Novavax plans to enroll approximately 30,000 people on 115 sites in the United States and Mexico to test the shot, known as NVX-CoV2373. The company is also conducting a Phase 3 trial of the vaccine in the UK, where registration was completed last month.
Similar to other COVID-19 vaccines, the two-shot regimen of Novavax is designed to increase the body’s immune response to the characteristic coronavirus protein. While the mRNA vaccines rolled out by Pfizer and Modern Relying on the body cells that produce antigens to hone the body’s defenses, Novavax produces its own antigens that mimic the protein of the virus. The antigen “cannot repeat or cause COVID-19,” Novavax said.
The company in Maryland has announced promising data from early trials of the vaccine indicating that the shot is safe and effective, eliciting only mild reactions typical of other vaccines and ‘robust antibody responses’ to the coronavirus.
If it proves to be effective in Phase 3 trials, Novavax’s vaccine will have one advantage over the versions currently manufactured by Pfizer-BioNTech and Moderna, which must be frozen – in the case of Pfizer, at ultra-cold temperatures. The Novavax vials can be distributed over standard supply chains at refrigerator temperatures, without the need for special freezers.
Novavax
In addition to Pfizer and Moderna, whose vaccines have begun rolling out in the U.S. in recent weeks, there are two other vaccine developers conducting Phase 3 trials in the United States: Johnson & Johnson’s Janssen and AstraZeneca.
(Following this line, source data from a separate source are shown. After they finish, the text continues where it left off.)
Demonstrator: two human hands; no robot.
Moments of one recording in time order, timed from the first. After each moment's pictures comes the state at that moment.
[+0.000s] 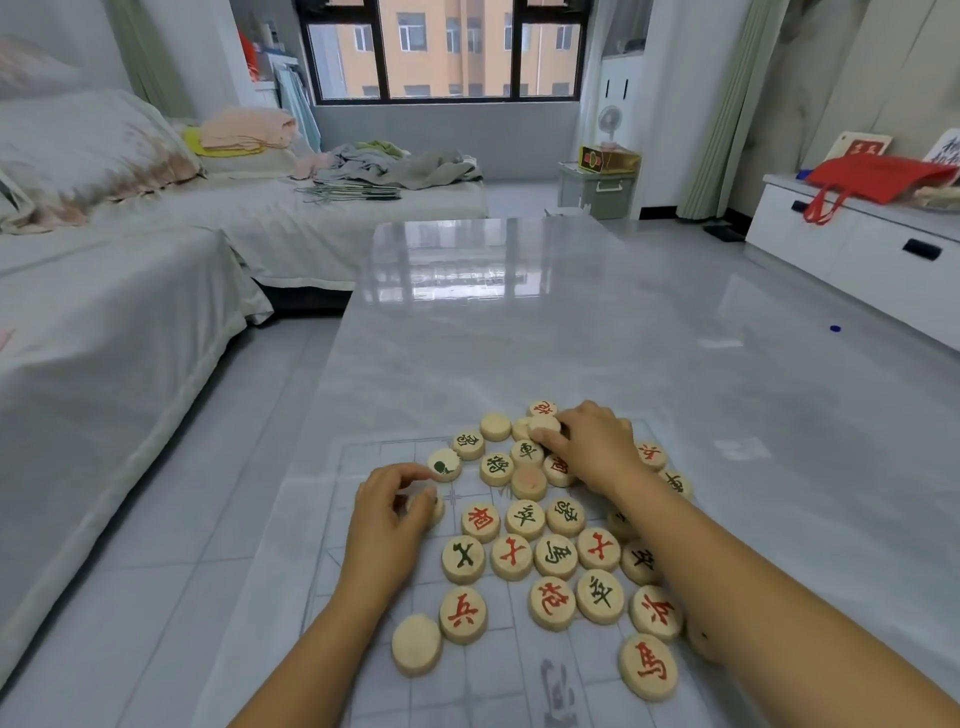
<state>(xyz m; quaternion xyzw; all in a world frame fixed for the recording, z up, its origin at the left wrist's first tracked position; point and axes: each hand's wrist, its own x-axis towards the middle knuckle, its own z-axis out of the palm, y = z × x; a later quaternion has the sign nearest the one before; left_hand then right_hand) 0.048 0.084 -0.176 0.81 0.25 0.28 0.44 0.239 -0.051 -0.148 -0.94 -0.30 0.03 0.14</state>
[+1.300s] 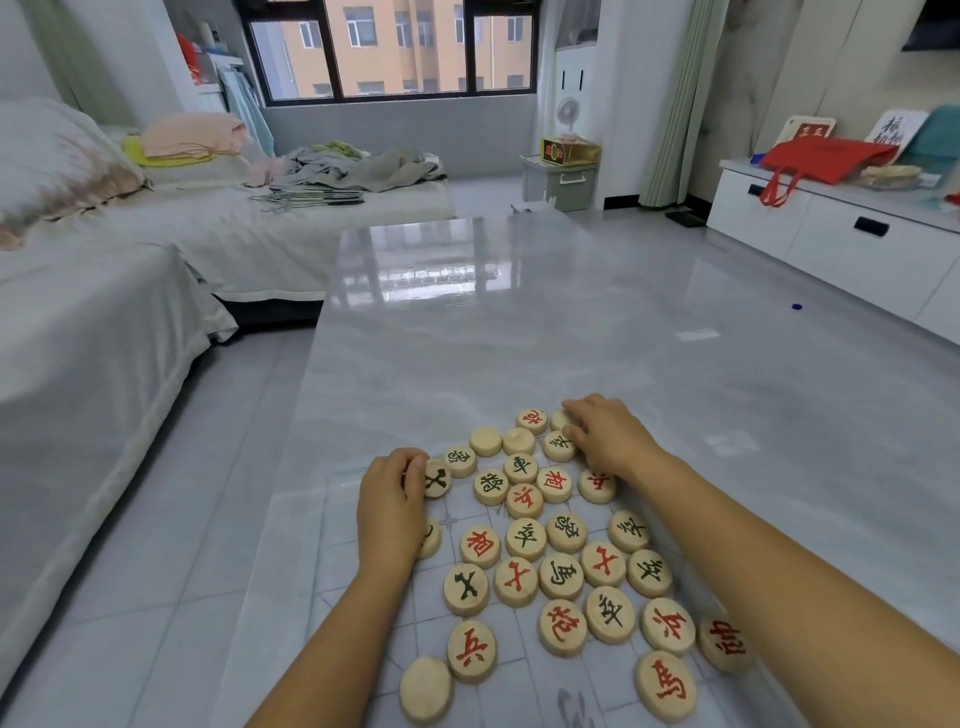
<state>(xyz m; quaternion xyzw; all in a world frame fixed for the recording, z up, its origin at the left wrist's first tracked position) 0.101 0.106 -0.179 0.82 0.29 0.28 0.40 0.271 -0.064 -0.146 -0.94 -0.29 0.07 0.18</state>
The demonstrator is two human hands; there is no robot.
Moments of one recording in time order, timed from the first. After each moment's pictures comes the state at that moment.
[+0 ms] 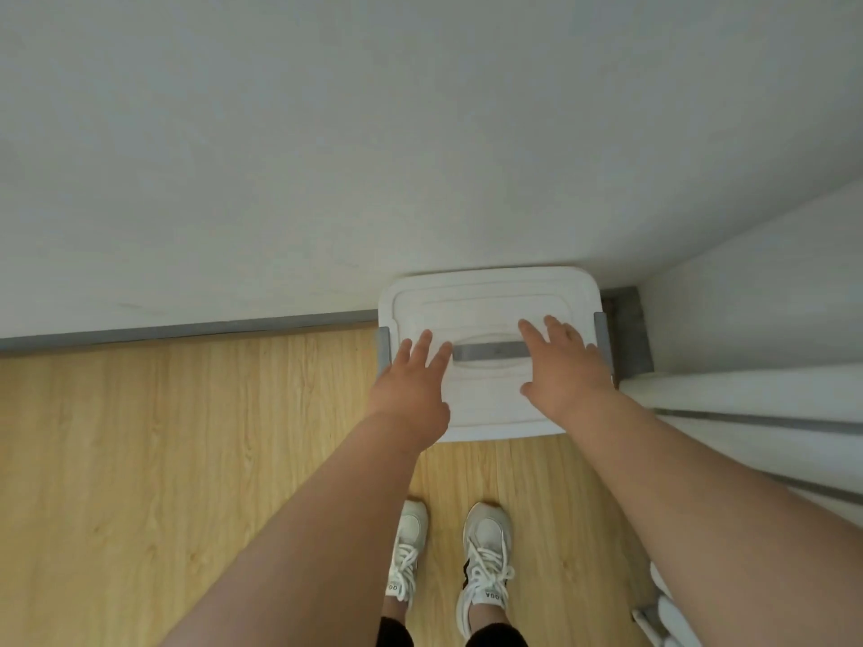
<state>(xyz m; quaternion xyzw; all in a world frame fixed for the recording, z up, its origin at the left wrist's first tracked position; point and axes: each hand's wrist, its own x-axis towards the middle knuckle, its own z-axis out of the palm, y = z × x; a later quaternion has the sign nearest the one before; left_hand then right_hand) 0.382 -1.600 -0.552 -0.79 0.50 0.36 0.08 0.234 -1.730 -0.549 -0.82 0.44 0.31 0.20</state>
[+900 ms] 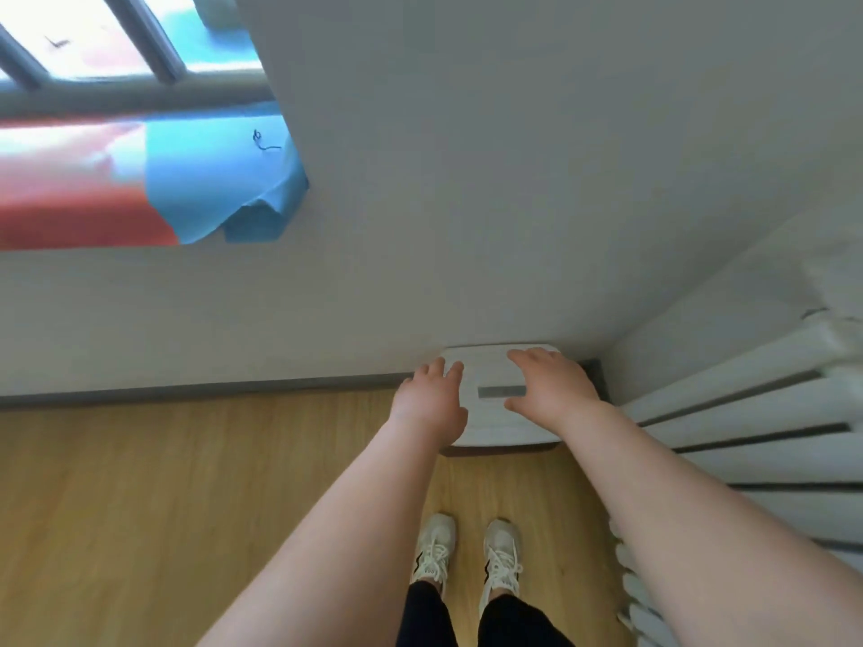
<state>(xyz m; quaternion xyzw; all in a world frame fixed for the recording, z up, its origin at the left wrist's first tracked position) 0.392 -1.514 -0.222 -0.81 0.51 0.28 0.04 0.259 -1.628 -0.214 -0.87 0.40 0.20 0.20</state>
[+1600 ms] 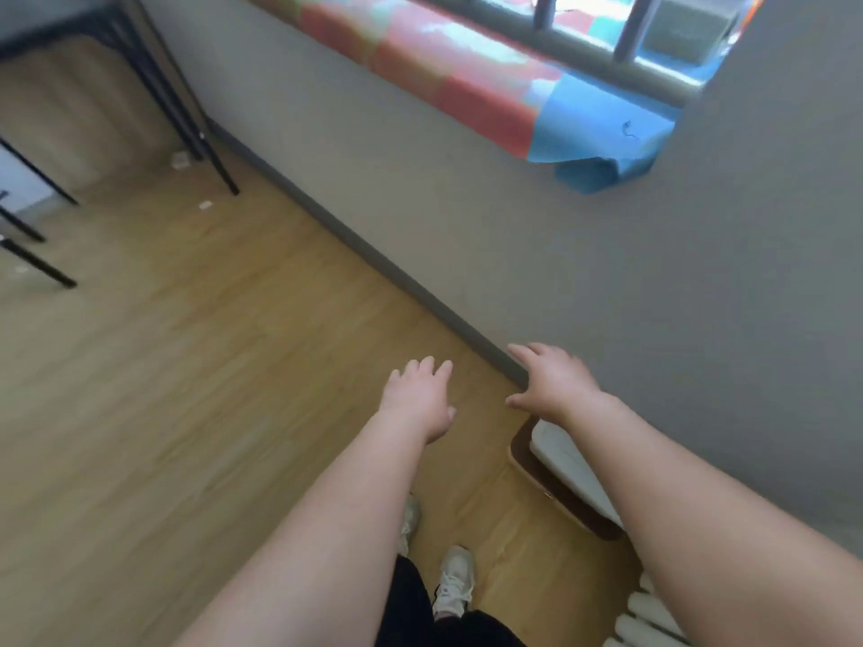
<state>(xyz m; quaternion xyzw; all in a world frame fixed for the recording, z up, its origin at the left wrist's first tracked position) 0.356 -1.293 -0.169 -0.95 0.20 0.25 -0.02 0.331 -1.479 -0.150 -0.96 0.07 0.24 0.09</state>
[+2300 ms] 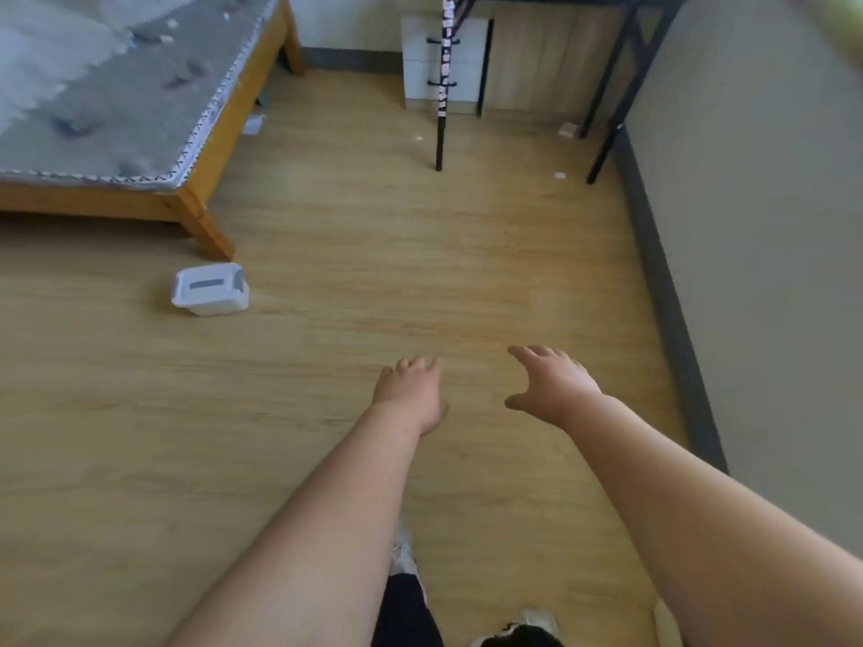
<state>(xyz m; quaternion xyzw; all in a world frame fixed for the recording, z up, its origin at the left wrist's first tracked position) 0.183 -0.862 -0.162 -0.93 -0.25 0.23 -0.14 0.308 -1.009 -0.141 -0.90 -0.34 0.28 -0.01</state>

In October, Novavax said the Phase 3 trial was experiencing delays due to problems with large-scale dose production. Unlike pharmaceutical recipes like Pfizer, Novavax relies on contractors to produce the doses.
Novavax is also one of the companies receiving an addition of funds from the Trump administration to encourage the development of vaccines, with $ 1.6 billion allocated by Operation Warp Speed over the summer.
But because other vaccines are already available to the public, Novavax may face an additional hurdle as it moves into the final phase of testing.
Pfizer and Moderna attributed the great enthusiasm to participate in their trials – and the rapid spread of COVID-19 in the United States – to expedite their Phase 3 testing to completion. But in its announcement Monday, Novavax acknowledged that some Americans may be reluctant to get a placebo in the Novavax trial, instead of waiting to secure their own dose of Pfizer-BioNTech or Moderna. vaccines are now being distributed across the United States.
“We realize that volunteers considering our trial may have questions about the potential impact on their ability to receive an authorized vaccine when it is available to them,” said Dr. Gregory Glenn, the firm’s president of research and development, said in a news release.
“We want to reassure participants that we are working to ensure that their involvement in our trial does not adversely affect their ability to be vaccinated at the right time.”